O velho e o ribeirão
O VELHO E O RIBEIRÃO
Quando a solidão o dominava o velho ia às margens do ribeirão e ficava observando suas águas que deslizavam continuamente sob seus olhos. Embora modesto, o ribeirão ali estava representando a natureza, mostrando pujança ou suavidade. Quedar-se absorto e pensativo era seu passatempo favorito porque o descontraia, e com a descontração esquecia desgostos e frustrações. Não acreditava que aquele ribeirão recentemente tão cheio de vida estava agora enfraquecido, as águas poluídas, com suas margens solapadas pelas monções. Períodos de estiagem baixavam seu nível causando profundas modificações no seu trajeto. O ribeirão era seu confidente!
No período das cheias seu nível crescia, trazendo boas colheitas, alegria e esperança em dias melhores, sempre com os riscos de enchentes ocasionais que provocavam tristeza e desolação. O velho concluiu que a natureza também estava sujeita a imprevistos e que ela não conseguia evitar que isto acontecesse. E ele também não: anos de dedicação não lhe permitiram prever períodos de turbulências em sua vida.
Sob seus olhos sofridos e consciência atormentada passavam periodicamente águas claras, barrentas, escuras, com calhaus grandes e pequenos que corriam rapidamente sob a ponte e desapareciam na curva do rio. Ali se via de tudo que era descarregado em seu leito. As águas não escolhiam o que transportar, aceitando sempre e silenciosamente folhas, galhos, ramos, plásticos, fragmentos de madeira, restos de alvenaria... O ribeirão não tinha como demonstrar seu desagrado e com um lamento mudo protestava ao ver que estava sendo assoreado e acreditava que um dia seria tratado melhor. E esperou em vão...
Nas margens havia vegetação, sossego, placidez, suavidade, flores. Era a paz, a felicidade, a beleza. A calma desaparecia com as tempestades que aumentavam a violência das águas e no seu longo curso o corre-corre frenético da corrente rodopiava turbulento inundando tudo ao seu redor. Nestas épocas sobrevinham angústia e intranquilidade. E, assim, o velho deixava-se ficar, compreendendo que ele e o ribeirão não poderiam alterar ou modificar seus destinos e aceitava resignado.

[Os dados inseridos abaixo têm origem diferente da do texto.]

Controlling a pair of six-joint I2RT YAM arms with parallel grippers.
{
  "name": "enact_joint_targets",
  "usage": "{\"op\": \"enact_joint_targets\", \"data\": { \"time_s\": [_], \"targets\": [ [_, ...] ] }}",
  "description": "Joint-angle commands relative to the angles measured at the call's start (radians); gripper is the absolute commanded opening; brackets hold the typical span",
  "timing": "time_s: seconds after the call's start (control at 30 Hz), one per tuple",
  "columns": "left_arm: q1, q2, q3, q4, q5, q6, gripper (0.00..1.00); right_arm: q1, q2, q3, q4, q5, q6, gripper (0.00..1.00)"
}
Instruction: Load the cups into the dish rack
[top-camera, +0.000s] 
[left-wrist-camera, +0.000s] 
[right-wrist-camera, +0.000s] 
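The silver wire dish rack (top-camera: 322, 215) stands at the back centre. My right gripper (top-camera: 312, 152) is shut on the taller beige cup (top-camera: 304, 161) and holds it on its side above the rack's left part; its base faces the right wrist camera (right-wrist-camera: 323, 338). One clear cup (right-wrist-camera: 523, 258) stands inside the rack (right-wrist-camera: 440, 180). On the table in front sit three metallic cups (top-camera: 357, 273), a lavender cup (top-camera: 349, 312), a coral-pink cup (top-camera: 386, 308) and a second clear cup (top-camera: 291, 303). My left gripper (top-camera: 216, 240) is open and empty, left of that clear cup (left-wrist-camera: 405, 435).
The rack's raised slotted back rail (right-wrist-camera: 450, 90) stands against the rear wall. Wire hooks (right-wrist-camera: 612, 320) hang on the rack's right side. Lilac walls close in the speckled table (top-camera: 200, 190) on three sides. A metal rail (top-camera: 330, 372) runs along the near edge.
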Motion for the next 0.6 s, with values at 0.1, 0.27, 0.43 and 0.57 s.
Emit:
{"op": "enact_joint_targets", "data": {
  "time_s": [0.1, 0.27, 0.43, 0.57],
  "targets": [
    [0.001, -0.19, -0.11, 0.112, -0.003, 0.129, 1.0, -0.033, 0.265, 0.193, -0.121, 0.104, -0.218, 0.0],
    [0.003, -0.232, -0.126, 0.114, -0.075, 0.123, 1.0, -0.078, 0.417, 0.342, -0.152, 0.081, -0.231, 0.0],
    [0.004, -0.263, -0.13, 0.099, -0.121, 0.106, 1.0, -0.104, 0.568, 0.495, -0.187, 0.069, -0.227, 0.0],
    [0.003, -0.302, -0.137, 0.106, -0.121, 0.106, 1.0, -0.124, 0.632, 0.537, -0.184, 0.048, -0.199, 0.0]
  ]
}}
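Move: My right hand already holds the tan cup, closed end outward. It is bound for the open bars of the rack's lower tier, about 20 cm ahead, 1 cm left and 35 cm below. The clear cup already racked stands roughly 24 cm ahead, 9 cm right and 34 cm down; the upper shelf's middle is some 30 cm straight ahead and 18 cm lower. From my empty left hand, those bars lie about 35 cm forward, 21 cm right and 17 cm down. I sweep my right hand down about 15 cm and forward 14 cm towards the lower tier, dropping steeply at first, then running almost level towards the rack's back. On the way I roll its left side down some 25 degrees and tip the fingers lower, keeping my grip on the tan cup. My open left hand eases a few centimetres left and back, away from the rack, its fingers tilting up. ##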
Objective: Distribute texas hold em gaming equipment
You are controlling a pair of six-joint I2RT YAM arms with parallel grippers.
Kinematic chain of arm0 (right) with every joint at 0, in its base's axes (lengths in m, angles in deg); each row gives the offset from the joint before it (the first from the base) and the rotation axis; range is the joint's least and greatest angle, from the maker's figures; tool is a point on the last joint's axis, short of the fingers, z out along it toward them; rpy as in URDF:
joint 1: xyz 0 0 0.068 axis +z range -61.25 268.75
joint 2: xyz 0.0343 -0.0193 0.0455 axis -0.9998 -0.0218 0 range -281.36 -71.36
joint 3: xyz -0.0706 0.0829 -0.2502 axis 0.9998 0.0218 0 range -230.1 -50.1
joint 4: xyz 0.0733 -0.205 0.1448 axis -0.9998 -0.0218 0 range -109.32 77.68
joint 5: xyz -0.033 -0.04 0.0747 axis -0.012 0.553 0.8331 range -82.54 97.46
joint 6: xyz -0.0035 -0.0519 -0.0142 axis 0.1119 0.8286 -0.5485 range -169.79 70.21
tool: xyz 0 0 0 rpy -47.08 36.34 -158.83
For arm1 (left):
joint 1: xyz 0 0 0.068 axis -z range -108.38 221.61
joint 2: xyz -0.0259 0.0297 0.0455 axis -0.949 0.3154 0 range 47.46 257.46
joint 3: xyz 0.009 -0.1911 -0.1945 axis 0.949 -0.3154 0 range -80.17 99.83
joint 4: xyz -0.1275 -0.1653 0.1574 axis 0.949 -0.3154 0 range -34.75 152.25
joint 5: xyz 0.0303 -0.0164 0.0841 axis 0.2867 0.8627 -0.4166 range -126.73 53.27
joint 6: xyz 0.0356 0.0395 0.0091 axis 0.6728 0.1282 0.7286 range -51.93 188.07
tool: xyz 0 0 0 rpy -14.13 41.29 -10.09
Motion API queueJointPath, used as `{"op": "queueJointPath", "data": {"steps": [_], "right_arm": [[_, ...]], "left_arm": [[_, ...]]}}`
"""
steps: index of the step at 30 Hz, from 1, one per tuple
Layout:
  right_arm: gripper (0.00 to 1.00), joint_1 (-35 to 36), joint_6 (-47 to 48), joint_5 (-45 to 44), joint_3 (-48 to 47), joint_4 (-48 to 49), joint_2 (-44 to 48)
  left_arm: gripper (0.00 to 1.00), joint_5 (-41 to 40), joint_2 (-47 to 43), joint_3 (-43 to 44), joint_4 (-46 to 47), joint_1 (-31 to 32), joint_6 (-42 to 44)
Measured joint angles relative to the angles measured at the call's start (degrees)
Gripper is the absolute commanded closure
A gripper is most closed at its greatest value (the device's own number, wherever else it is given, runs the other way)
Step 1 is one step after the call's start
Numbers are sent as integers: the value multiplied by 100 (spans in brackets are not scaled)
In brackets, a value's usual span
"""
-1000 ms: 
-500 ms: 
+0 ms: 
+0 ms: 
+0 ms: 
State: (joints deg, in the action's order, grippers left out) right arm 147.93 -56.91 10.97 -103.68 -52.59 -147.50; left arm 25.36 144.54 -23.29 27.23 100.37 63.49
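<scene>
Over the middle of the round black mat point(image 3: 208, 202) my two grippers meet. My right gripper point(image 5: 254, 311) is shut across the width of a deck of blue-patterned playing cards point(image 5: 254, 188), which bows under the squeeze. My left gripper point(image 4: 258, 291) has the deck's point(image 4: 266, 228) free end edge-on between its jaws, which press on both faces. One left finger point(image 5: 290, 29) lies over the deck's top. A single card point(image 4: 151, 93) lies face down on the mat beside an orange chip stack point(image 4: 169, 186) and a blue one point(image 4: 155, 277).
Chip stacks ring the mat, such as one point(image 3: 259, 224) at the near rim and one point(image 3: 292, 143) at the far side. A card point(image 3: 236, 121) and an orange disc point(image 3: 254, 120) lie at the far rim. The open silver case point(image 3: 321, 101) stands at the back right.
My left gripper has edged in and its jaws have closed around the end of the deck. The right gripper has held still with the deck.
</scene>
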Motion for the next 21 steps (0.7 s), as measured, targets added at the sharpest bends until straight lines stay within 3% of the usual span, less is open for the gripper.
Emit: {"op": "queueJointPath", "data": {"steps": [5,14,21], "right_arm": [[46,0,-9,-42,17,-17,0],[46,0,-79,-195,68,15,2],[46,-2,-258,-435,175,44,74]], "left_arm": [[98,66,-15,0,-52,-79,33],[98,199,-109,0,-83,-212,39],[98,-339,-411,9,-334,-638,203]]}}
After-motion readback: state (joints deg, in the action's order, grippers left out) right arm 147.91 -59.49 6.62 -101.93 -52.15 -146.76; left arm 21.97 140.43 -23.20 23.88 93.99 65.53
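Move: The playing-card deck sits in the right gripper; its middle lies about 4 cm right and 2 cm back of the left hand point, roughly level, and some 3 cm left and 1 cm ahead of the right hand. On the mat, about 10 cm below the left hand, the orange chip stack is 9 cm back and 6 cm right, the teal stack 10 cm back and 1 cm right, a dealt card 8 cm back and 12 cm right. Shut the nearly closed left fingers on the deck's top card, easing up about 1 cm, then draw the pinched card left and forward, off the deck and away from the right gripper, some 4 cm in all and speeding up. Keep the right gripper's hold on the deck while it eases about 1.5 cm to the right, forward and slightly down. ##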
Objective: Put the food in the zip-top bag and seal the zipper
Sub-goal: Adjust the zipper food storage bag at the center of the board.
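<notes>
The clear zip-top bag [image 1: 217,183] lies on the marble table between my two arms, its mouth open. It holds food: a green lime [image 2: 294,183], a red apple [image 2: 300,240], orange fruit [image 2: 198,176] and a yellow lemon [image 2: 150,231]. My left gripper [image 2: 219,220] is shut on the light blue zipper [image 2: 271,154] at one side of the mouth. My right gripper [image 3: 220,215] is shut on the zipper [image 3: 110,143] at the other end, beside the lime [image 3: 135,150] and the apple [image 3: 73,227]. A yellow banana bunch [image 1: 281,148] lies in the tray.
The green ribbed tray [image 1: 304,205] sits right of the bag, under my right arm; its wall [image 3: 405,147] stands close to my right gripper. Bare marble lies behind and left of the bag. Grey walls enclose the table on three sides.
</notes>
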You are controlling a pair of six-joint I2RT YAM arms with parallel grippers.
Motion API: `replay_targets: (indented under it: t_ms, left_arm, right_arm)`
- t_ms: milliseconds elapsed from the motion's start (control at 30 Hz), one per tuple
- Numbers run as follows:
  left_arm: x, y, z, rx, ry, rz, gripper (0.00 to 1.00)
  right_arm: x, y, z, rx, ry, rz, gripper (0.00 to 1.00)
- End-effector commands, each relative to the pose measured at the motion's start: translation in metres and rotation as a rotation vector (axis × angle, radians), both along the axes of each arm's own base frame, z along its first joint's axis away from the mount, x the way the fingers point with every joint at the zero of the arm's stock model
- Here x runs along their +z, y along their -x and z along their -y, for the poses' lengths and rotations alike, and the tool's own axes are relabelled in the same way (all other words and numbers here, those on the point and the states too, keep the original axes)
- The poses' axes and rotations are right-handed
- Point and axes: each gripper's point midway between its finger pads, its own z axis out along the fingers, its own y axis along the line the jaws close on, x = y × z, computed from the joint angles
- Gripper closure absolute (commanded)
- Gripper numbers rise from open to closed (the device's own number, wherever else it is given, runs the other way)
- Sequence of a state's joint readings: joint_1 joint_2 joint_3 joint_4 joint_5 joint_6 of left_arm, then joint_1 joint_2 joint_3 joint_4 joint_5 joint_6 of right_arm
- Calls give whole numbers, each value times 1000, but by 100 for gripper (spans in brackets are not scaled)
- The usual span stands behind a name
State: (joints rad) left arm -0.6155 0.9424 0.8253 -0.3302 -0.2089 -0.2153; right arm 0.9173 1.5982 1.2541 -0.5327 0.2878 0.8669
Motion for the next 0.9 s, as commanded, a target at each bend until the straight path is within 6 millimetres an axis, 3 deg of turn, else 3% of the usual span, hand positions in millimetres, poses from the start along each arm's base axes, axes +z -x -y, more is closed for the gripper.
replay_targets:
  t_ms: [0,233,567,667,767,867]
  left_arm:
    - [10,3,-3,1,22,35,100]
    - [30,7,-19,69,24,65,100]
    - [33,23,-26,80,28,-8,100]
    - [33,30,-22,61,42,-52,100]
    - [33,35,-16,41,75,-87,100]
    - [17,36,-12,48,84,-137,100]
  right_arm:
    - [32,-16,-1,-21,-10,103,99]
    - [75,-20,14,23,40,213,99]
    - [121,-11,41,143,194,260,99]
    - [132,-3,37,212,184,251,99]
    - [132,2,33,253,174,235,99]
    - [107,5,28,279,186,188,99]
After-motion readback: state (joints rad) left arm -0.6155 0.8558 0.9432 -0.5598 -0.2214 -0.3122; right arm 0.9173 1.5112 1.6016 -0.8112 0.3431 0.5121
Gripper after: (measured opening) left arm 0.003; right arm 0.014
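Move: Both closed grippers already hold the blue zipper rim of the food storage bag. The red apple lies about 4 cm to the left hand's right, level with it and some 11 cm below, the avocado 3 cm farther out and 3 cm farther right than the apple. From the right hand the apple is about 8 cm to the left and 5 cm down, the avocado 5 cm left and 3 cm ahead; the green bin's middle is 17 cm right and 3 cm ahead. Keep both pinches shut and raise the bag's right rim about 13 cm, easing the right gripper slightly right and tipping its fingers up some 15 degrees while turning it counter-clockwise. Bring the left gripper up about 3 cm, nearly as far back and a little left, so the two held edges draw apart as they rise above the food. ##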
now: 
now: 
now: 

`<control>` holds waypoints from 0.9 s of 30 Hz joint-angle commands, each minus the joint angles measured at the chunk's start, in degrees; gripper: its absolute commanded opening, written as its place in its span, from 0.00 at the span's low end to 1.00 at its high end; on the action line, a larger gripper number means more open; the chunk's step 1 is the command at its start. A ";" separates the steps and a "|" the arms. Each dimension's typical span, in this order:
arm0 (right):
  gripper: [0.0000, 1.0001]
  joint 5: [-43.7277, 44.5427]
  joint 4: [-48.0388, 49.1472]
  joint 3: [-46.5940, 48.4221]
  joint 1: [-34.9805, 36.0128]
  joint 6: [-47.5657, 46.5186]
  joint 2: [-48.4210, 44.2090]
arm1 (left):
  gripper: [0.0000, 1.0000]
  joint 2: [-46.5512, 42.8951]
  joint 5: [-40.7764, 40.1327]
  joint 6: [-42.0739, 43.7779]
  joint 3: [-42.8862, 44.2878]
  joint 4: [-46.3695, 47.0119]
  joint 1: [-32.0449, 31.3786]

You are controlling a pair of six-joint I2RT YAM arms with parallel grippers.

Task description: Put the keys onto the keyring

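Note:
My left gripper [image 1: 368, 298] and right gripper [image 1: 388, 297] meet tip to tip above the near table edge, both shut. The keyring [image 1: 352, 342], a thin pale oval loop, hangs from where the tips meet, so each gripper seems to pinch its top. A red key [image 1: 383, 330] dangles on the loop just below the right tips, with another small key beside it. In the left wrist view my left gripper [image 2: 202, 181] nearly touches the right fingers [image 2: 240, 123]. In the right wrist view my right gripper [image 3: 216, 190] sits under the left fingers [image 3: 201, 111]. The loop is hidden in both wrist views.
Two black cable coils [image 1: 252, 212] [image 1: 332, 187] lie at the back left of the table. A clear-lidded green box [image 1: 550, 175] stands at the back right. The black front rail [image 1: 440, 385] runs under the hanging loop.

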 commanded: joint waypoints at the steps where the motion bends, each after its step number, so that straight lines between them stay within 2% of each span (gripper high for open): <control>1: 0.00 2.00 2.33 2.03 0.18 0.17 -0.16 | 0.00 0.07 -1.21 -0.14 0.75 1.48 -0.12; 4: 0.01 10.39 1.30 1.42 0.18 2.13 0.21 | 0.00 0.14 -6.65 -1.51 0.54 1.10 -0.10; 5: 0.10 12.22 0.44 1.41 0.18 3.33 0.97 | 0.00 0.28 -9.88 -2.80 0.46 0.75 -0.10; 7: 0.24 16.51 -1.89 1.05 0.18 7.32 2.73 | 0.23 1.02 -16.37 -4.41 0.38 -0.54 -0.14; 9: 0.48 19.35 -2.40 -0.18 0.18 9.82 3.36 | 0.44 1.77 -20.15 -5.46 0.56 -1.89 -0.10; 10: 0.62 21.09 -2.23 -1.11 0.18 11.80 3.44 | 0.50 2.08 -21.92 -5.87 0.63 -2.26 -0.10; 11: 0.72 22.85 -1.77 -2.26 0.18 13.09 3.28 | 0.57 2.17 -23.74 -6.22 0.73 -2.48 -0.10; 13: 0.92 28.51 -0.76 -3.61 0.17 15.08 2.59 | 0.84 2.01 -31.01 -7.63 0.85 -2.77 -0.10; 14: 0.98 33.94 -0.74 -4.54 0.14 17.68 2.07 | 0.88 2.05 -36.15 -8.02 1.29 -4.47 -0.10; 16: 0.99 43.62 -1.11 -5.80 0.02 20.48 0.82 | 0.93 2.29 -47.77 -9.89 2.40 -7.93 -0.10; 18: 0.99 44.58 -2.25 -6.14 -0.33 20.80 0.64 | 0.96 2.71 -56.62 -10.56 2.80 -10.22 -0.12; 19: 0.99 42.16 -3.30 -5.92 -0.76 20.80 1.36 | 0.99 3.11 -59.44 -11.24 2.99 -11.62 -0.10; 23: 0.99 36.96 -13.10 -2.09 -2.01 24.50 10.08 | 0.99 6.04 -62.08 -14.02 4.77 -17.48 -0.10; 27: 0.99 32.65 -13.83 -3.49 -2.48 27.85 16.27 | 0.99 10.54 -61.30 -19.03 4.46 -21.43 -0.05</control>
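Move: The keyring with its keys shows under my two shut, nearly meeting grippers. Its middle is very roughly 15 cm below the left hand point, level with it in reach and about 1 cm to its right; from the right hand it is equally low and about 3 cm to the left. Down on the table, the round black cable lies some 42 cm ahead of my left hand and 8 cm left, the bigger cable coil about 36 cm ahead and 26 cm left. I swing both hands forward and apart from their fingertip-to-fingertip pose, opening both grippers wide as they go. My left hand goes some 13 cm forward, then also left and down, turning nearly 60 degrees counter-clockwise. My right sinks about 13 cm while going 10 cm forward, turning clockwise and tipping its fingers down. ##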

Gostava de comparar o deslizar das águas com os acontecimentos da vida. Observava que elas alternavam seu modo de fluir, às vezes calmas, às vezes tormentosas, num desfilar constante, bravias ou plácidas como o ir e vir dos fatos que perturbavam sua mente. E filosofava: a alma humana e a vida são como as águas deste ribeirão, também têm alegrias e tristezas imprevisíveis.
Nas adversidades sentia-se tremendamente só e abandonado, mas não se deixaria dominar pelo desânimo, não permitiria ver sua autoestima ser afetada e sua existência se desfazer em cinzas. Gostaria de não passar por dificuldades existenciais, porém com o tempo ele compreendeu que também fazia parte atuante do jogo da vida e que era um ser humano como outro qualquer, sujeito a todo tipo de julgamento. Apesar de tudo teimava em não sucumbir. Ainda lhe restava uma força interior que o animava a lutar. Quem sabe apareceria uma ajuda que iluminasse o seu caminho, que o tornasse mais suave, que lhe estendesse mão amiga em que pudesse apoiar?
Abatido, incompreendido, desacreditado e cansado de lutar, com os olhos marejados por mágoas e decepções, o velho teve uma visão de duas sombras que se debatiam no turbilhão das águas, rodopiando e afundando para sempre no escuro sob a ponte, afogando juntos e definitivamente numa um resto de esperança em agonia e na outra um amor que, se existiu, já estava morto.